Department of Urology and Renal Transplantation, Sanjay Gandhi Postgraduate Institute of Medical Sciences, Raibreli Road, Lucknow-U.P. 226014, India.
J Pediatr Urol. 2010 Jun;6(3):261-4. doi: 10.1016/j.jpurol.2009.09.001. Epub 2009 Oct 14.
To identify the variables which affect long-term renal outcome in children with posterior urethral valves (PUV).

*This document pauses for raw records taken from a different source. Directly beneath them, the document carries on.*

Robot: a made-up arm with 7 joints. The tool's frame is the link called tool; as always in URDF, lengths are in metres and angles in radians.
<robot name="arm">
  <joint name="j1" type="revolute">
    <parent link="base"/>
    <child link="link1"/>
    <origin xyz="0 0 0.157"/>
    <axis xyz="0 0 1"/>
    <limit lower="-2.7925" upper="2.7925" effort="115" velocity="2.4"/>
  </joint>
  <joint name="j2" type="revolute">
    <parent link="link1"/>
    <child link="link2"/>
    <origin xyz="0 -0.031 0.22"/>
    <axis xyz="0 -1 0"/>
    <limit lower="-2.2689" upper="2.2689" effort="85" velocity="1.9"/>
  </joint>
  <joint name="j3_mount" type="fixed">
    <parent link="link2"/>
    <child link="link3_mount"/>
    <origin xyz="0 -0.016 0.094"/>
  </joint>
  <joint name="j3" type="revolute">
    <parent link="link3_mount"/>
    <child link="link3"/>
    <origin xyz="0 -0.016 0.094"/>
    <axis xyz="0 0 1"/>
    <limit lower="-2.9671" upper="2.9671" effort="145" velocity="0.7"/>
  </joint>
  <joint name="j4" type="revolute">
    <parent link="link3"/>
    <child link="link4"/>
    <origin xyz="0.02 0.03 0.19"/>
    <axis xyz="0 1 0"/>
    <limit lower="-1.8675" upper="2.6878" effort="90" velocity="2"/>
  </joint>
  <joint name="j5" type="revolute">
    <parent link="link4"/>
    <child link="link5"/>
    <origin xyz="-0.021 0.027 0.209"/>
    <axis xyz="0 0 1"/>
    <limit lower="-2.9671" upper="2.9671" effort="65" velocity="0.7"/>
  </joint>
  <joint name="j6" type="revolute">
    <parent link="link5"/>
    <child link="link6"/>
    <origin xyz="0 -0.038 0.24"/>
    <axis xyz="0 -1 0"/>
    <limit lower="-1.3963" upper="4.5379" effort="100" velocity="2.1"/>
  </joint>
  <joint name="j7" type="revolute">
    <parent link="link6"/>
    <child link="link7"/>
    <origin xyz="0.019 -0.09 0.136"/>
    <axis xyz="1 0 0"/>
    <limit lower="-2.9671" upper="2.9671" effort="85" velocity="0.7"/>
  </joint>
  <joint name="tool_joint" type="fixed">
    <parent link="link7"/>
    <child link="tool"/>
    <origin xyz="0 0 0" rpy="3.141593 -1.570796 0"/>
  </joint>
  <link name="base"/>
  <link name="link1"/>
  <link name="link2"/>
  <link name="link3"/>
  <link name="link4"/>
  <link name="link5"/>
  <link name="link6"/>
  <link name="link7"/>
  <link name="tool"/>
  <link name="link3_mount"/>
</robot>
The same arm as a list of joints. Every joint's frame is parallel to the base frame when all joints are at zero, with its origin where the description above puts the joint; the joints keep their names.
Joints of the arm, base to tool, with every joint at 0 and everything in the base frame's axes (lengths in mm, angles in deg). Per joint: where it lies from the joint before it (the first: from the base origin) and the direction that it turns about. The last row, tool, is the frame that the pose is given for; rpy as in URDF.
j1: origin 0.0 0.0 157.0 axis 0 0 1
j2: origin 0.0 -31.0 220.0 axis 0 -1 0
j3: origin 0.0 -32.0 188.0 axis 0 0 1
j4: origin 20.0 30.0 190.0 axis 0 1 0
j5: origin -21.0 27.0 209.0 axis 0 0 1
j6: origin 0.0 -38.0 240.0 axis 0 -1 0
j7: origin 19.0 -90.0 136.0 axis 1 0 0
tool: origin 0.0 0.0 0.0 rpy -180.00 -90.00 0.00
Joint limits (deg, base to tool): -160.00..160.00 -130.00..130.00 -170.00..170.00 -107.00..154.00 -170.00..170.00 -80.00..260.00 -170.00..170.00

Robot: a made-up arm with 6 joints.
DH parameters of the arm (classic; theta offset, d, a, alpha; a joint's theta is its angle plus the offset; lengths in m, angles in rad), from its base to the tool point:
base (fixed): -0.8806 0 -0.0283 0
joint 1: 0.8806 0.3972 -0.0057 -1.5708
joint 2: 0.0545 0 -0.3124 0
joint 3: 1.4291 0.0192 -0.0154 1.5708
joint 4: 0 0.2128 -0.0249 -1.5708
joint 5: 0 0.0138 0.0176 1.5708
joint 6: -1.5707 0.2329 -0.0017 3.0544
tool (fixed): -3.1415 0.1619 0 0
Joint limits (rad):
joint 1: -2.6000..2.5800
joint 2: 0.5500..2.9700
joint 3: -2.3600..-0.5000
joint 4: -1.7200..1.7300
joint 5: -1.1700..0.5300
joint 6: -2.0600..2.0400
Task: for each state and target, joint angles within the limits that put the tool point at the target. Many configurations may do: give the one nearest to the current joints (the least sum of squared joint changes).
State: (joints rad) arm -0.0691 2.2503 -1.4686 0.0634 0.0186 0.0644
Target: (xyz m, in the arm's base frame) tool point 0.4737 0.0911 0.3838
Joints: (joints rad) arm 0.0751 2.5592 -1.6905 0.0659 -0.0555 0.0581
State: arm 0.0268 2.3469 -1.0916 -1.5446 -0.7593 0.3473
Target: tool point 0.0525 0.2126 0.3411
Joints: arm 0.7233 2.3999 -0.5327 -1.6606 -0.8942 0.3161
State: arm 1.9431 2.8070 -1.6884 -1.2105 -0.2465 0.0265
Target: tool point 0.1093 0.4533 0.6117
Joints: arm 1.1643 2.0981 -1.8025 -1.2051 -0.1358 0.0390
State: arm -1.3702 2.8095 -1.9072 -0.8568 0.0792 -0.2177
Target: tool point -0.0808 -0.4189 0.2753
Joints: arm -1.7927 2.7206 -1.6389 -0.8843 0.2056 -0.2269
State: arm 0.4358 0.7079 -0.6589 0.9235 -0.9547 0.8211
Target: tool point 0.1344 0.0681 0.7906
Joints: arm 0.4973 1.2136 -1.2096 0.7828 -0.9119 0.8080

Retrospective analysis of 260 children with PUV who underwent ablation of valves in 1992-2008 at our tertiary care center. The following risk factors for progression to end-stage renal disease (ESRD) were analyzed: nadir serum creatinine greater than 1.0mg/dl, bilateral grade 3 or higher VUR at diagnosis, recurrent febrile UTIs, and severe bladder dysfunction. Patients were divided into two groups: those who developed ESRD (group 1) and those who did not (group 2).
Forty (17.62%) patients had nadir serum creatinine >1mg/dl. At time of initial presentation, high-grade VUR was seen in 63.1% and 33.5% of groups 1 and 2, respectively (P=0.002). Overall, 77 (34%) of the boys developed breakthrough urinary tract infections: 37.03% and 33.5% in groups 1 and 2, respectively (P=1). Fifty-nine (26%) patients were found to have severe bladder dysfunction: 77.8% and 19% in groups 1 and 2, respectively (P<0.0001). Twenty-seven (11.89%) patients progressed to ESRD, at mean age of 11.21 years (5-16). On univariate analysis, the risk-predicting variables were: nadir serum creatinine value greater than 1mg/dl (P<0.0001), bilateral high-grade VUR (P=0.002) and severe bladder dysfunction (P<0.0001). On multivariate logistic regression analysis, nadir serum creatinine greater than 1mg/dl (OR 23.79; CI 8.20-69.05) and severe bladder dysfunction (OR 5.67; CI 1.90-16.93) were found to be independent risk factors predictive of ultimate progression to ESRD.
Nadir serum creatinine and bladder dysfunction are the main factors affecting long-term renal outcome in cases of PUV. Early identification and treatment of bladder dysfunction may thus be beneficial.
确定影响后尿道瓣膜(PUV)患儿长期肾脏结局的变量。
对 1992 年至 2008 年在我们的三级医疗中心接受瓣膜消融术的 260 名 PUV 患儿进行回顾性分析。分析了以下进展为终末期肾病(ESRD)的危险因素:血清肌酐最低值>1.0mg/dl、诊断时双侧 3 级或更高级别的反流(VUR)、复发性发热性尿路感染和严重膀胱功能障碍。将患者分为两组:发展为 ESRD(组 1)和未发展为 ESRD(组 2)。
40 名(17.62%)患者血清肌酐最低值>1mg/dl。在初次就诊时,组 1 和组 2 的高分级 VUR 分别为 63.1%和 33.5%(P=0.002)。总体而言,77 名(34%)男孩发生了突破性尿路感染:组 1 和组 2 分别为 37.03%和 33.5%(P=1)。59 名(26%)患者发现严重膀胱功能障碍:组 1 和组 2 分别为 77.8%和 19%(P<0.0001)。27 名(11.89%)患者进展为 ESRD,平均年龄为 11.21 岁(5-16 岁)。单因素分析发现,有预测风险的变量为:血清肌酐最低值>1mg/dl(P<0.0001)、双侧高分级 VUR(P=0.002)和严重膀胱功能障碍(P<0.0001)。多因素 logistic 回归分析发现,血清肌酐最低值>1mg/dl(OR 23.79;CI 8.20-69.05)和严重膀胱功能障碍(OR 5.67;CI 1.90-16.93)是最终进展为 ESRD 的独立危险因素。
血清肌酐最低值和膀胱功能障碍是 PUV 患儿长期肾脏结局的主要影响因素。早期识别和治疗膀胱功能障碍可能有益。